#### [DATA BELOW]
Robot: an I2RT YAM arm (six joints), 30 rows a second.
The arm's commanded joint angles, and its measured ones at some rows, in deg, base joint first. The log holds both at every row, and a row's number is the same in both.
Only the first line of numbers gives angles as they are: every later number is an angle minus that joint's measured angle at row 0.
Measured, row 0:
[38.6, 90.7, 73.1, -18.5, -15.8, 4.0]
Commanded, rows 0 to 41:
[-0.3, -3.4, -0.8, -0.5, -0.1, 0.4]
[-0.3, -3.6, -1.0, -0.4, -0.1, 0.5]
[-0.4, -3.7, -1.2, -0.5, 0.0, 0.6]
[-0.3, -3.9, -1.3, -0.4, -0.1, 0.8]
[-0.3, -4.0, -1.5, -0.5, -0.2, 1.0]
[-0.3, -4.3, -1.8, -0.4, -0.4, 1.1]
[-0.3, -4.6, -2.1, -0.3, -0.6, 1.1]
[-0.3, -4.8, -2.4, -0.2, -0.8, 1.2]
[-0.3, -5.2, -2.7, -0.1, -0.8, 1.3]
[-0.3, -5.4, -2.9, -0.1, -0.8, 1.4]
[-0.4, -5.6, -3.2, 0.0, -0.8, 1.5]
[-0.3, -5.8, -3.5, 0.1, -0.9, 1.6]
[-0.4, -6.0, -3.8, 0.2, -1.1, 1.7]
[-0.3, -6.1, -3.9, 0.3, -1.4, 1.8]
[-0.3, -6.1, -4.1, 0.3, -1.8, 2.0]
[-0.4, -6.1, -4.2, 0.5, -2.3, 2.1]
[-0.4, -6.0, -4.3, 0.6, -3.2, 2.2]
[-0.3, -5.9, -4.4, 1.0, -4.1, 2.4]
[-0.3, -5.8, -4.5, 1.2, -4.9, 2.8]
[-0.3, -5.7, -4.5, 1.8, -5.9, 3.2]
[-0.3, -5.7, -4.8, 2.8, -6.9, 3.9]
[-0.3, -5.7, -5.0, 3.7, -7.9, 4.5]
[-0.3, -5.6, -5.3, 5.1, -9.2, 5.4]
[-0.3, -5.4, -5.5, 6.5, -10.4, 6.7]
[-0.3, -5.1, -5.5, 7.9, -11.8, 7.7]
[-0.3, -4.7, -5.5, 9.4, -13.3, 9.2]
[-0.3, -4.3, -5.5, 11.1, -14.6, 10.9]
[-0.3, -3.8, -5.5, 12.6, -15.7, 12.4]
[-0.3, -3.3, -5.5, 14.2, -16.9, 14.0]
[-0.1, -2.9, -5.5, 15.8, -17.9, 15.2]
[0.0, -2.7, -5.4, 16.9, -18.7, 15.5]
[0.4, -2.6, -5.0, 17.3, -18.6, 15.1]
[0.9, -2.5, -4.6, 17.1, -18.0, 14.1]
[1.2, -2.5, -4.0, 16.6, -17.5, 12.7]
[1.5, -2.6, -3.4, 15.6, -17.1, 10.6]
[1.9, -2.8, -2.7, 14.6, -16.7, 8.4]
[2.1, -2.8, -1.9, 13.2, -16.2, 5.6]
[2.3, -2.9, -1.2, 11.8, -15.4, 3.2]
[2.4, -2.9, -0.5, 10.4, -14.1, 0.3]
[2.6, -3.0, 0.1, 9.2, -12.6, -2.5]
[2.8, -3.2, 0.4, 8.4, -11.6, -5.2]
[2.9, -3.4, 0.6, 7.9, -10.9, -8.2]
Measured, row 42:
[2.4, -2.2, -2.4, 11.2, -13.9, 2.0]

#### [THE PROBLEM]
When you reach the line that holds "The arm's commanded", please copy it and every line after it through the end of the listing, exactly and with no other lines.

#### [SOLUTION]
The arm's commanded joint angles, and its measured ones at some rows, in deg, base joint first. The log holds both at every row, and a row's number is the same in both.
Only the first line of numbers gives angles as they are: every later number is an angle minus that joint's measured angle at row 0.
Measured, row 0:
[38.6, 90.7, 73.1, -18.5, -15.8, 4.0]
Commanded, rows 0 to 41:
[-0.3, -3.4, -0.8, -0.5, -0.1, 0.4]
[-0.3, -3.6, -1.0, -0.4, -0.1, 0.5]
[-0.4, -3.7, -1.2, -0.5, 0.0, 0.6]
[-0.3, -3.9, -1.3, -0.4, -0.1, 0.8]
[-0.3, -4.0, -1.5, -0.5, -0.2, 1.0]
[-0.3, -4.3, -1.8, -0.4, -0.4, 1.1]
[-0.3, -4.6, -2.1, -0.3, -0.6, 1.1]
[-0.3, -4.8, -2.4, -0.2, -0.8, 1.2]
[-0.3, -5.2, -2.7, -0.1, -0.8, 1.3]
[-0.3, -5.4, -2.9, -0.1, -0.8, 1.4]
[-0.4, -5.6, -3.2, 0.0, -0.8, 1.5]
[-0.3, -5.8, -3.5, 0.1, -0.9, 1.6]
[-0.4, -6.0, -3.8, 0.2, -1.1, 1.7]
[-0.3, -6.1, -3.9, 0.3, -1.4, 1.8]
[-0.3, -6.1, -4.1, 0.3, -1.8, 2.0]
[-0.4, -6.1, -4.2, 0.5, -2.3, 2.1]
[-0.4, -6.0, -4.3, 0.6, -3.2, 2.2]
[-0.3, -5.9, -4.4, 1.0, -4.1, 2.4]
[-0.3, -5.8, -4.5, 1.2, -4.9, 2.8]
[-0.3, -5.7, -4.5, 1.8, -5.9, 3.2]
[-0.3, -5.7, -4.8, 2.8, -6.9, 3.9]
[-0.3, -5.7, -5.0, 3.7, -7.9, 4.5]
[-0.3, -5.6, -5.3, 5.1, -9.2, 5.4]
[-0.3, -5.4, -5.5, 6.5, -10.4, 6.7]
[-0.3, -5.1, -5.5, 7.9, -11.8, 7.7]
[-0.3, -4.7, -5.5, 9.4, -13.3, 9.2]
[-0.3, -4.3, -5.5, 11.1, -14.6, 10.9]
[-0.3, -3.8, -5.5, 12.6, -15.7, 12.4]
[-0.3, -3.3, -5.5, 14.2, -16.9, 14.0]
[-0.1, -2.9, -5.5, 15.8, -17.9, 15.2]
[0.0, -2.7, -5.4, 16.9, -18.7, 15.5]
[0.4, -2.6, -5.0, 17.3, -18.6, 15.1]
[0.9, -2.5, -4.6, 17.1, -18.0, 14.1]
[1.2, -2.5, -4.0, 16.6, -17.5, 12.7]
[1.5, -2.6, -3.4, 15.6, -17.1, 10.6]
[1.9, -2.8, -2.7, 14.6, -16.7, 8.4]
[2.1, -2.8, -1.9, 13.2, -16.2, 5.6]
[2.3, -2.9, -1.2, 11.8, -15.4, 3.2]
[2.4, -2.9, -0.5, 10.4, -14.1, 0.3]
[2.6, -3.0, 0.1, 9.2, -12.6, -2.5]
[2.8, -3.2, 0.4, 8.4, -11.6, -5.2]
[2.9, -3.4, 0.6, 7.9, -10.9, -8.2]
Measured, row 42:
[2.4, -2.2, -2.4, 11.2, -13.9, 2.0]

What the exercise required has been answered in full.